If you need detailed logs on what espipe is doing, you can set the RUST_LOG environment variable:

export RUST_LOG=debug

Examples

Load a single .ndjson file into an Elastic Cloud cluster using an API key:

espipe docs.ndjson https://esdiag.es.us-west-2.aws.found.io/new_index --apikey="fak34p1k3ydcbcc2c134c3eb3bf967bcf67q=="
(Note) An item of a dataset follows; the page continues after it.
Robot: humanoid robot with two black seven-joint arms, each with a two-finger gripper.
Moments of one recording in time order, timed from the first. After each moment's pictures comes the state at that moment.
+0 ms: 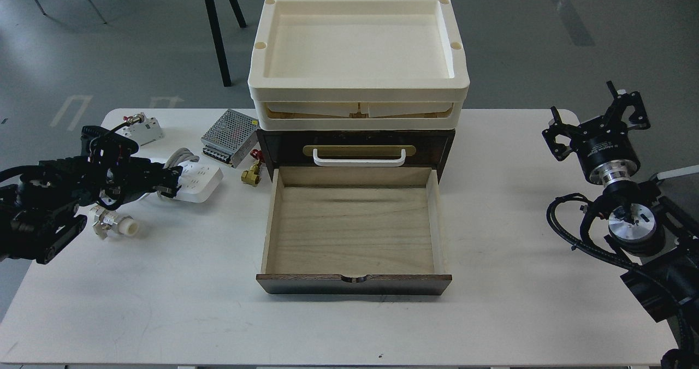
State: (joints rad) left arm -0.85 0.49 -0.07 -0.42 1.66 -0.02 -0.46; right arm 0.50 -0.34 1.04 0.74 0.09 0.32 0.31
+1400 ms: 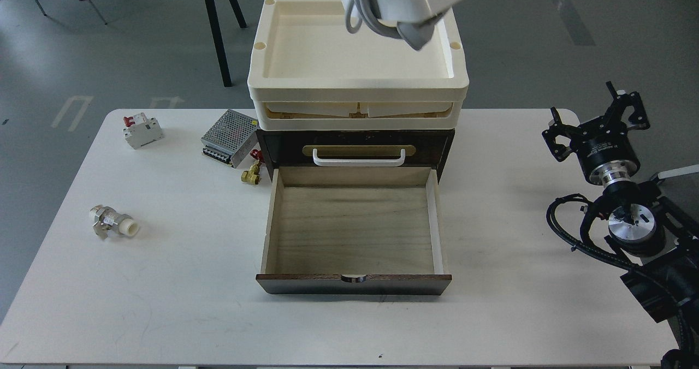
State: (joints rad) left arm -1.76 0.52 -0.09 -1.40 1.35 -0.49 -0.44; right arm 0.50 -0.34 1.04 0.74 0.08 0.32 0.31
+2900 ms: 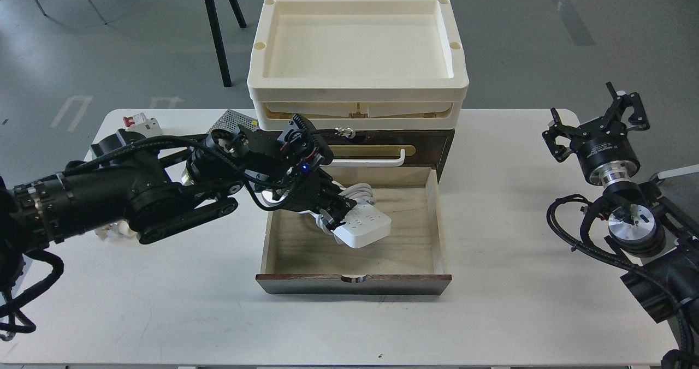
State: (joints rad) left arm -1.10 0.31 -0.10 -1.16 1.93 -0.49 -0.23; right arm 0.50 -0.34 1.04 0.74 0.08 0.31 0.31
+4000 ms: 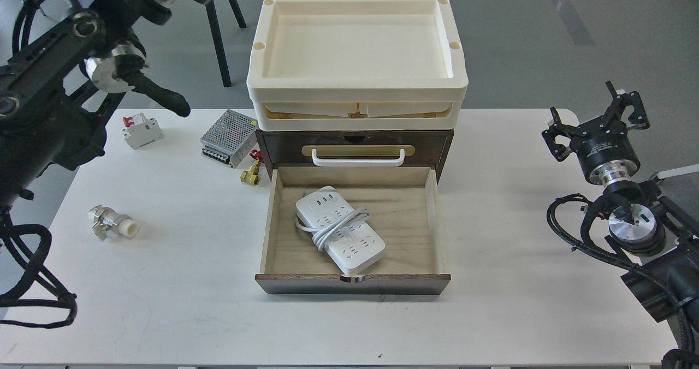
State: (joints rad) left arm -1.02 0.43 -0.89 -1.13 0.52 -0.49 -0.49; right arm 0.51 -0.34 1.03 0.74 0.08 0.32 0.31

Load all .ndjson files from an Agent diagnostics into a local Elasticsearch cluster:

  1. Define a shell function that finds all .ndjson files recursively, calling espipe on each:

    function espipe-find() { for file in $(find $1 -name "*.ndjson" ); do echo -n "$file > "; espipe "$file" "$2"; done }
  2. The espipe-find function with the directory and output target index matching the logs-*-* datastream template:

    espipe-find elastic-agent-123abc http://localhost:9200/logs-agent-default

This ingests all documents into a new datastream called logs-agent-default making the logs visible in Kibana's logs explorer.